A quarter century ago, The Episcopal Church struggled with the issue of female priests, finally allowing them in 1976. Had that not happened, Harlacher could not be in her present position.

But Harlacher rejects any comparison between the plight of women and gays. “In Christ there is neither male nor female,” she said, again quoting St. Paul. “But Paul called homosexuality sin. The moral law didn’t change.”

Ironically, a man who voted for Episcopal women priests in 1976 now lives on Whidbey Island, where he is retired but still fills in for vacationing priests. When not busy elsewhere, Fletcher Davis attends St. Augustine’s Episcopal Church in Freeland.

“I have no authority to speak for St. Augustine’s,” Davis emphasized this week. But he gave his own opinion on the issues, based on his long career as a priest in this area at Medina, and before that in California.
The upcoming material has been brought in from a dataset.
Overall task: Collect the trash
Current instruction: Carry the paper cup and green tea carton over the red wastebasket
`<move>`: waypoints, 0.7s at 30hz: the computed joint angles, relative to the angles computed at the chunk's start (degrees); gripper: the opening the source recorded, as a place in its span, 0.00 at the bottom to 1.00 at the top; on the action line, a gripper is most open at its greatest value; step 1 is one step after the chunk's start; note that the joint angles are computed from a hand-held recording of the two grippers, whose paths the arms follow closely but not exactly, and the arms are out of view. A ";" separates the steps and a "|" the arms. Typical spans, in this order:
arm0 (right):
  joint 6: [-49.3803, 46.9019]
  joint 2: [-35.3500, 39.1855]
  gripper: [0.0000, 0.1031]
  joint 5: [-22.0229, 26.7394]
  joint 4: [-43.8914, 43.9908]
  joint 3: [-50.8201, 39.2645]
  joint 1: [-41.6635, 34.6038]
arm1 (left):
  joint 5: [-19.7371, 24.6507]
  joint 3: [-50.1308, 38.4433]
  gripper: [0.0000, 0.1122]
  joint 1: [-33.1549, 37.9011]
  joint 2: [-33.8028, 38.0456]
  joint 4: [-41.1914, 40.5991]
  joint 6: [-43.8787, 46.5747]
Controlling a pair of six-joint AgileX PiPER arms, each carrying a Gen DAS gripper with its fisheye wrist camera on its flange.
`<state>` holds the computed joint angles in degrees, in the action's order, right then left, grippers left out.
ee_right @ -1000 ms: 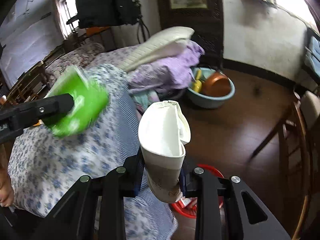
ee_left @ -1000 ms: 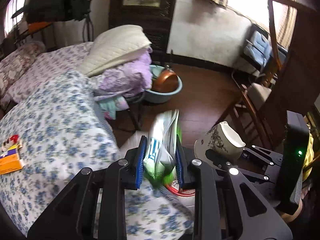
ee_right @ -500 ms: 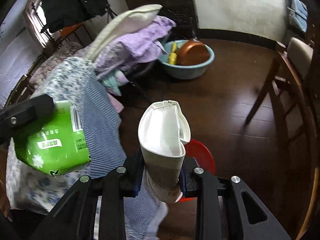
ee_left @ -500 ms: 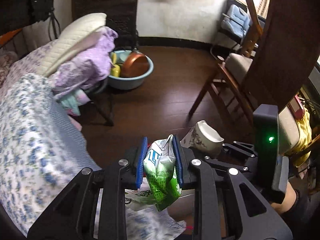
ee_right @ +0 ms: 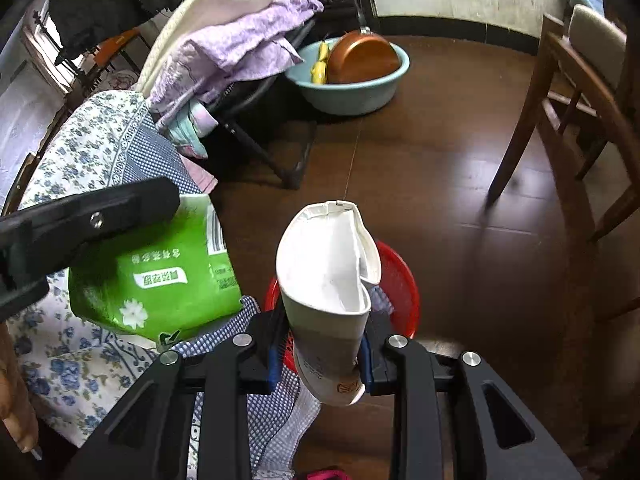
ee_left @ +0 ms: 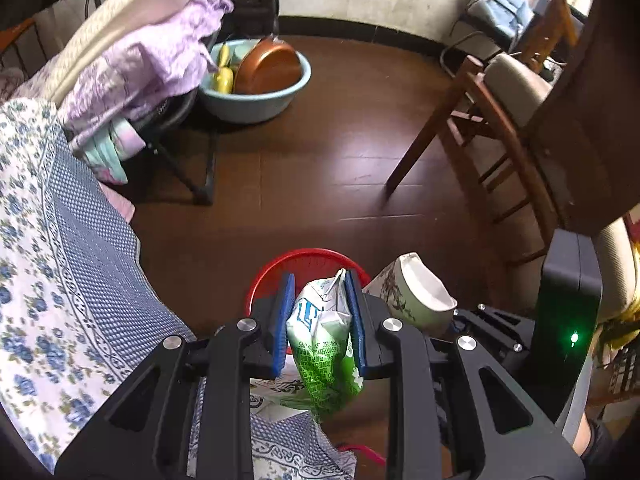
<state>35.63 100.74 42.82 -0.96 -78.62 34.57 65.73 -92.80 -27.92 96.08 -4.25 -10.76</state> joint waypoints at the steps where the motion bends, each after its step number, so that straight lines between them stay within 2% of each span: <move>1: -0.23 0.45 0.28 -0.38 0.39 0.06 -0.05 | -0.06 -0.04 0.24 0.09 0.40 -0.13 0.05; 21: -3.24 2.26 0.28 -3.05 4.37 2.33 -0.85 | -0.38 0.61 0.24 0.66 3.95 -2.52 -1.18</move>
<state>32.39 103.00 39.77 3.42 -76.29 33.71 65.34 -92.20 -27.26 100.02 -6.77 -11.94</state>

Having filled in at a number of area Episcopal churches this summer, Fletcher said the general opinion among parishioners “is pretty different than what you’re getting from Carol (Harlacher),” who he described as a friend.

“Most are proud of their church for stepping up to bat on an issue that would be far easier to duck,” Davis said. The “big picture,” he said, is that “the kingdom of God is open to all people, rather than having to do certain things to qualify.” He doesn’t think it’s right to “draw the line at just being gay.”

Davis said the leaders at the Minneapolis convention did the right thing in approving the gay priest and blessing gay unions, but stopping short of approving gay marriage. “The balance impressed me,” he said. “Gay marriage is happening locally, but not with the full authority of the church.” He quoted a friend as saying, “We bless cars, boats and houses, why can’t we bless people?”

Davis recalled the divisive issue of women priests in 1976 when the side he favored prevailed over conservative opposition. “That was going to break the church, but it hasn’t done that,” he said.

Davis personally knows Robinson, and said the new bishop is in “an openly gay committed relationship.” This long-term commitment is important, Davis emphasized: “The church frowns on promiscuity wherever it happens.”

Harlacher said the upcoming convention in Texas could result in a split in the Episcopal church, either through a “dramatic realignment” or “constructive disengagement,” barring some reversal of the decision made in Minneapolis.

Fletcher hopes that the church survives this controversy intact, as it did in 1976 after women were approved as priests. While he admits a split is possible, he added, “It would be tragic if that happened.”